◆ **Data**
________________________________________

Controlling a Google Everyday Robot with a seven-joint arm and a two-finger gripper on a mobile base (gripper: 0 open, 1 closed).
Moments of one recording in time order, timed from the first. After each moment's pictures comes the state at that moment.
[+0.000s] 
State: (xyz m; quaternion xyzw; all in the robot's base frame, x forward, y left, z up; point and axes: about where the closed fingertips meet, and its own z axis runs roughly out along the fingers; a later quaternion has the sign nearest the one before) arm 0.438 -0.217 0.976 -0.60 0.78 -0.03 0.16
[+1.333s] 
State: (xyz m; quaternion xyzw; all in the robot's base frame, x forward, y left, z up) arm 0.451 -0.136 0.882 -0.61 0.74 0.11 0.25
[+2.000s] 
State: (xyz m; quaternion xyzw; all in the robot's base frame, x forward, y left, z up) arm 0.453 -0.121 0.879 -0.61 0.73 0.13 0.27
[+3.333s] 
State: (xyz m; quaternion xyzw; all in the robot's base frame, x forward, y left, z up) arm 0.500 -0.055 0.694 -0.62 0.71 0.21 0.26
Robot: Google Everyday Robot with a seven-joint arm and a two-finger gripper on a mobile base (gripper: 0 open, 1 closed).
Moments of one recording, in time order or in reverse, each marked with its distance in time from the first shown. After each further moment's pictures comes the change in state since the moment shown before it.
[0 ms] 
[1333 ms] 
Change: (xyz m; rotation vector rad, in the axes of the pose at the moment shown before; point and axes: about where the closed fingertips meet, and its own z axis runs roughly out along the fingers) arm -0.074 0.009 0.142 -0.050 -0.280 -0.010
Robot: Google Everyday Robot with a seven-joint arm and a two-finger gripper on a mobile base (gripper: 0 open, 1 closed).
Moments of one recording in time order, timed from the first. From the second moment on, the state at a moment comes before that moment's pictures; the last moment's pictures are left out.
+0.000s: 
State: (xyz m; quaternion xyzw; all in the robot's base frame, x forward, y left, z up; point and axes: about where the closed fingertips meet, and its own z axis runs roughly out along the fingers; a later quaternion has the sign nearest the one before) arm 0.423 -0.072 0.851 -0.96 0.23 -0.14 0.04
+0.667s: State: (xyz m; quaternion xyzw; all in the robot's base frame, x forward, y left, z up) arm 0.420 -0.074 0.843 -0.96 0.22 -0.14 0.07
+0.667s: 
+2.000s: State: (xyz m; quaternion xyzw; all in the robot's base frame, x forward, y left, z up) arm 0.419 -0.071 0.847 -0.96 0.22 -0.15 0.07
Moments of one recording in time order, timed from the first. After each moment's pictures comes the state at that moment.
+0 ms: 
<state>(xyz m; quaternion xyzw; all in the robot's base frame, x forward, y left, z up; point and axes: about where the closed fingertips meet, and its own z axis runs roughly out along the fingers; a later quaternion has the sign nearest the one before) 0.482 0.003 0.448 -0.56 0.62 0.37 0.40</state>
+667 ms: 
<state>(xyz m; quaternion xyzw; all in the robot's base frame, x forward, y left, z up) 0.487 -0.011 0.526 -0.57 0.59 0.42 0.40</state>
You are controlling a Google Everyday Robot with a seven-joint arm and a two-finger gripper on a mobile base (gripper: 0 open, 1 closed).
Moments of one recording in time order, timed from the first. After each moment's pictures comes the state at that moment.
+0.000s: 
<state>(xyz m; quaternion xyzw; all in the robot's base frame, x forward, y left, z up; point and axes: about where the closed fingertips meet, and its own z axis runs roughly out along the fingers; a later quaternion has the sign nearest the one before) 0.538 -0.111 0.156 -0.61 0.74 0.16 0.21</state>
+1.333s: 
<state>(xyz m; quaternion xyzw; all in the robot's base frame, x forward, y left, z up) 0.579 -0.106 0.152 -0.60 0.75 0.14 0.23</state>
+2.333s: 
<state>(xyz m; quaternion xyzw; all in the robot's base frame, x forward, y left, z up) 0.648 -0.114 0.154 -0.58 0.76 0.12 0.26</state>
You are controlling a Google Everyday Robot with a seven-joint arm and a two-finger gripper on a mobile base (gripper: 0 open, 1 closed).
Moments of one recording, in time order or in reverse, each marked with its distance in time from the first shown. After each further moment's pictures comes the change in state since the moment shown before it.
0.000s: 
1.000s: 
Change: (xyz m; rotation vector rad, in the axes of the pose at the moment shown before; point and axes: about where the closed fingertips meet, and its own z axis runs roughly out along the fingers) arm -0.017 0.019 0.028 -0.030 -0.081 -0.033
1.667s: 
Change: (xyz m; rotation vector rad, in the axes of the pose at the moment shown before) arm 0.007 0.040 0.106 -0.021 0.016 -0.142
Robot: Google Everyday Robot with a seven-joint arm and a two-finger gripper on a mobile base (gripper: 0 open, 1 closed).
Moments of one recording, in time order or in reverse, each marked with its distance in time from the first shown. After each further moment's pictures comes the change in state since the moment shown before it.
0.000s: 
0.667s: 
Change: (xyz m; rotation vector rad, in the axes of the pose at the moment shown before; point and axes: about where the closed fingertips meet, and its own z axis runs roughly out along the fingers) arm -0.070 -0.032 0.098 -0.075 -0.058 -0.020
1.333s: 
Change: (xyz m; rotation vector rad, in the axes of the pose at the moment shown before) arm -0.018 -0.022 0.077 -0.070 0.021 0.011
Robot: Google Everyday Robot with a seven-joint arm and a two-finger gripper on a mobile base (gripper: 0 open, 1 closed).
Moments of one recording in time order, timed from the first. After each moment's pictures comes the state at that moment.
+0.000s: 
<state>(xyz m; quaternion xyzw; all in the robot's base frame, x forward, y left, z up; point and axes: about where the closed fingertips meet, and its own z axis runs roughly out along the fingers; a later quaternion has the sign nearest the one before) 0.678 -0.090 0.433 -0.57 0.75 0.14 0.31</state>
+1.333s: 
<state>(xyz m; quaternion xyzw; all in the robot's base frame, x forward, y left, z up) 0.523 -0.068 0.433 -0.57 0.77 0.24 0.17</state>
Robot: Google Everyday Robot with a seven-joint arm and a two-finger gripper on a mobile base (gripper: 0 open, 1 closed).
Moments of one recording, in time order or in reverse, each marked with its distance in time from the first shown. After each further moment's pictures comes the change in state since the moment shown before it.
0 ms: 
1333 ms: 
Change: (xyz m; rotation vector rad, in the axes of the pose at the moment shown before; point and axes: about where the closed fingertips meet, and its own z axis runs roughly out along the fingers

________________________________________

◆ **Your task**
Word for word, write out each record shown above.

◆ **Answer below**
Controlling a Google Everyday Robot with a seven-joint arm and a two-finger gripper on a mobile base (gripper: 0 open, 1 closed).
Moments of one recording in time order, timed from the first. After each moment's pictures comes the state at that moment.
[+0.000s] 
State: (xyz m; quaternion xyzw; all in the robot's base frame, x forward, y left, z up; point and axes: about where the closed fingertips meet, and its own z axis runs roughly out along the fingers; a later quaternion has the sign nearest the one before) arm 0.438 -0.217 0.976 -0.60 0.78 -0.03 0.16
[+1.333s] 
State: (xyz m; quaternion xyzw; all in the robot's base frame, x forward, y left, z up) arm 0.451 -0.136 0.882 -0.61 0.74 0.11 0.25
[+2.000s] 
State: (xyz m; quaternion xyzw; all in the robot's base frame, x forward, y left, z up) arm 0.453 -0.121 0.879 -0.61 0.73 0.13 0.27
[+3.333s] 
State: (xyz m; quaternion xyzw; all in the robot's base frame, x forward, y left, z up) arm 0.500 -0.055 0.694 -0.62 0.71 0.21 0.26
Robot: Google Everyday Robot with a seven-joint arm and a two-finger gripper on a mobile base (gripper: 0 open, 1 closed).
Moments of one recording, in time order or in reverse, each marked with its distance in time from the first shown. After each further moment's pictures comes the change in state since the moment shown before it.
[0 ms] 
[1333 ms] 
Change: (xyz m; rotation vector rad, in the axes of the pose at the moment shown before; point and axes: about where the closed fingertips meet, and its own z axis runs roughly out along the fingers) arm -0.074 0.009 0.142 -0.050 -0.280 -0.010
Robot: Google Everyday Robot with a seven-joint arm and a two-finger gripper on a mobile base (gripper: 0 open, 1 closed).
Moments of one recording in time order, timed from the first. From the second moment on, the state at a moment comes before that moment's pictures; the last moment's pictures are left out.
+0.000s: 
State: (xyz m; quaternion xyzw; all in the robot's base frame, x forward, y left, z up; point and axes: about where the closed fingertips meet, and its own z axis runs roughly out along the fingers; a later quaternion has the sign nearest the one before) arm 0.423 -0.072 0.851 -0.96 0.23 -0.14 0.04
+0.667s: State: (xyz m; quaternion xyzw; all in the robot's base frame, x forward, y left, z up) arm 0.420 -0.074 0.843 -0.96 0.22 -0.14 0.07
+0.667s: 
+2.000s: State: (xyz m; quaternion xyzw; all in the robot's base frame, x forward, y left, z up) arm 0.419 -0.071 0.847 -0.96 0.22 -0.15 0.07
Moments of one recording in time order, timed from the first. After each moment's pictures comes the state at that moment.
+0 ms: 
<state>(xyz m; quaternion xyzw; all in the robot's base frame, x forward, y left, z up; point and axes: about where the closed fingertips meet, and its own z axis runs roughly out along the fingers; a later quaternion has the sign nearest the one before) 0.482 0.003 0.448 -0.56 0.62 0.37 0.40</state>
+667 ms: 
<state>(xyz m; quaternion xyzw; all in the robot's base frame, x forward, y left, z up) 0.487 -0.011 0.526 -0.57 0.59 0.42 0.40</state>
You are controlling a Google Everyday Robot with a seven-joint arm and a two-finger gripper on a mobile base (gripper: 0 open, 1 closed).
Moments of one recording in time order, timed from the first. After each moment's pictures comes the state at that moment.
+0.000s: 
<state>(xyz m; quaternion xyzw; all in the robot's base frame, x forward, y left, z up; point and axes: about where the closed fingertips meet, and its own z axis runs roughly out along the fingers; a later quaternion has the sign nearest the one before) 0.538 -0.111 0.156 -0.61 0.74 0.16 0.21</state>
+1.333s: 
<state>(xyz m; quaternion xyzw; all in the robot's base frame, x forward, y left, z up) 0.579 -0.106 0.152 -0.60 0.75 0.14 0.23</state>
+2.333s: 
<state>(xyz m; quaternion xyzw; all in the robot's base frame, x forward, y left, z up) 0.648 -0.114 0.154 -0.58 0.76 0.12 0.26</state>
You are controlling a Google Everyday Robot with a seven-joint arm and a two-finger gripper on a mobile base (gripper: 0 open, 1 closed).
Moments of one recording, in time order or in reverse, each marked with its distance in time from the first shown. After each further moment's pictures comes the change in state since the moment shown before it.
0.000s: 
1.000s: 
Change: (xyz m; rotation vector rad, in the axes of the pose at the moment shown before; point and axes: about where the closed fingertips meet, and its own z axis runs roughly out along the fingers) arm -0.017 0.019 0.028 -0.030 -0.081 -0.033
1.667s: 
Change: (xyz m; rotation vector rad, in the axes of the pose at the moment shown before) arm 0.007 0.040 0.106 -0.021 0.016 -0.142
Robot: Google Everyday Robot with a seven-joint arm and a two-finger gripper on a mobile base (gripper: 0 open, 1 closed).
Moments of one recording, in time order or in reverse, each marked with its distance in time from the first shown. After each further moment's pictures comes the change in state since the moment shown before it.
0.000s: 
0.667s: 
Change: (xyz m; rotation vector rad, in the axes of the pose at the moment shown before; point and axes: about where the closed fingertips meet, and its own z axis runs roughly out along the fingers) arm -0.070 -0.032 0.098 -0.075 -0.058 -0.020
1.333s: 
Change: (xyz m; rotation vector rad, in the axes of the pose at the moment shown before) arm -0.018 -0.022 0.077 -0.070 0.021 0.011
Robot: Google Everyday Robot with a seven-joint arm and a two-finger gripper on a mobile base (gripper: 0 open, 1 closed).
Moments of one recording in time order, timed from the first. After each moment's pictures comes the state at that moment.
+0.000s: 
<state>(xyz m; quaternion xyzw; all in the robot's base frame, x forward, y left, z up; point and axes: about where the closed fingertips meet, and its own z axis runs roughly out along the fingers; a later quaternion has the sign nearest the one before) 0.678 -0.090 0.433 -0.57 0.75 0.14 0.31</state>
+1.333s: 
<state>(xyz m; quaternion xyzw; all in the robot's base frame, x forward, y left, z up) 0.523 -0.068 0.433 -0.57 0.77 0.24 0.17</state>
Robot: Google Everyday Robot with a seven-joint arm and a two-finger gripper on a mobile base (gripper: 0 open, 1 closed).
Moments of one recording, in time order or in reverse, each marked with its distance in time from the first shown. After each further moment's pictures comes the change in state since the moment shown before it.
0 ms: 
1333 ms: 
Change: (xyz m; rotation vector rad, in the axes of the pose at the moment shown before; point and axes: about where the closed fingertips meet, and its own z axis runs roughly out along the fingers

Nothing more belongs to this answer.